The Night Nurse, Selima Hill
Fair Acre Press, 2022 [publication date October] £7.50
The undesirability of desire
Selima Hill’s poems get under my skin as if by witchcraft. I read the strange, brief poems in this pamphlet out loud in about twelve minutes flat, before returning to them again and again. I found them seductively addictive; both sensual and sensuous. There’s an unhinged quality which escalates poem by poem but feels in the end cathartic. The poems in this sequence describe an old woman’s infatuation with ‘The Beautiful Young Man with Piercing Eyes’ who walks his dog daily past her gate:
Here he comes, the beautiful young man,
walking to the woods with the dog
whose long white legs barely touch the ground,
whose bony back is arched like a shrimp.
You see? Already we’re unsettled. Whose long white legs? Whose arched back? The dog’s, presumably, but the image somehow also encompasses the man and the woman herself.

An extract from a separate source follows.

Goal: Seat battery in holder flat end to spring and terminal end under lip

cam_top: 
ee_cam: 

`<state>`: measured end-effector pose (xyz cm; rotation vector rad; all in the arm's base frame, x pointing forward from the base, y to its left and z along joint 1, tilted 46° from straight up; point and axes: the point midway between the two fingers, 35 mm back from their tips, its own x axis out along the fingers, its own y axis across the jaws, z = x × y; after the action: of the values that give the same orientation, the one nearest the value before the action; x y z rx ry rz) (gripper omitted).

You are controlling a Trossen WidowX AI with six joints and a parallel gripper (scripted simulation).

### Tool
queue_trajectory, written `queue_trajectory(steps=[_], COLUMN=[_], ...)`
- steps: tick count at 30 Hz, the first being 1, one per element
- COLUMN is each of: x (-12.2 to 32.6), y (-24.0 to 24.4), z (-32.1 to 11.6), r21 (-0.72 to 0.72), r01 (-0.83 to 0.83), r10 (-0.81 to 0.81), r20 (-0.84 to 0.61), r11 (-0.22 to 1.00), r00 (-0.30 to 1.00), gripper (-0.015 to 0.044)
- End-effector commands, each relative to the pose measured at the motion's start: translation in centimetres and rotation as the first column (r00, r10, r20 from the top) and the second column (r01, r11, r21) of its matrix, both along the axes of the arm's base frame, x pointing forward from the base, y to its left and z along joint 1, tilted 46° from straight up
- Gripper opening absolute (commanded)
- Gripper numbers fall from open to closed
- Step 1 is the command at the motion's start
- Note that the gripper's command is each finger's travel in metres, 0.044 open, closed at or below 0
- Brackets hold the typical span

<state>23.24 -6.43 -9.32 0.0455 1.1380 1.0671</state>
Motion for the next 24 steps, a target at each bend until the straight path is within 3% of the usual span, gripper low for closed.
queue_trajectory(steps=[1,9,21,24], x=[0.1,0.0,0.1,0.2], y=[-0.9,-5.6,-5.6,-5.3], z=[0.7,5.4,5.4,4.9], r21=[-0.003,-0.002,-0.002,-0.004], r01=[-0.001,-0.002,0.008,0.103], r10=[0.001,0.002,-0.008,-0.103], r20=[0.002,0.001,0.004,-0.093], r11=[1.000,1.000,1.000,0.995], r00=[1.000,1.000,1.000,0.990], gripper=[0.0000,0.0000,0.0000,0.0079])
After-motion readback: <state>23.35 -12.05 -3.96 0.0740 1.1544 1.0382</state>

Eccentric animal imagery abounds, as it does in much of Hill’s work. In the second poem, ‘Jerboa’:
He bounces past my gate
like a ping pong ball,
a ping-pong ball
that thinks it’s a jerboa
In the poem ‘Zebra’, we read:
Like somebody who coaxes a zebra
through the narrow door of her house,
I coax the bony man and his dog
through the door that leads to my dreams
There are sensual food images too, as in the poem, ‘Golden Syrup’:
I want to say Young man
you’ve got to love me, now, on pain of death,
really love, I mean,
like golden syrup,
single-handed, workman-like and dumb.
The old woman suffers an agony of sad desire. In ‘Woman in a Cardigan’, we see her spying on the young man:
Peeping through my window in my cardigan
and wishing I was free,
like a fly
free to flit about the lily pads,
on perfect wings like pages of the Bible,
its little heart incapable of love.
I was reminded of the first Selima Hill poem I ever read, ‘Desire’s a Desire’, which ends: ‘My only desire’s a desire to be free from desire.’
She may indeed wish to be free, but she writes desire so well!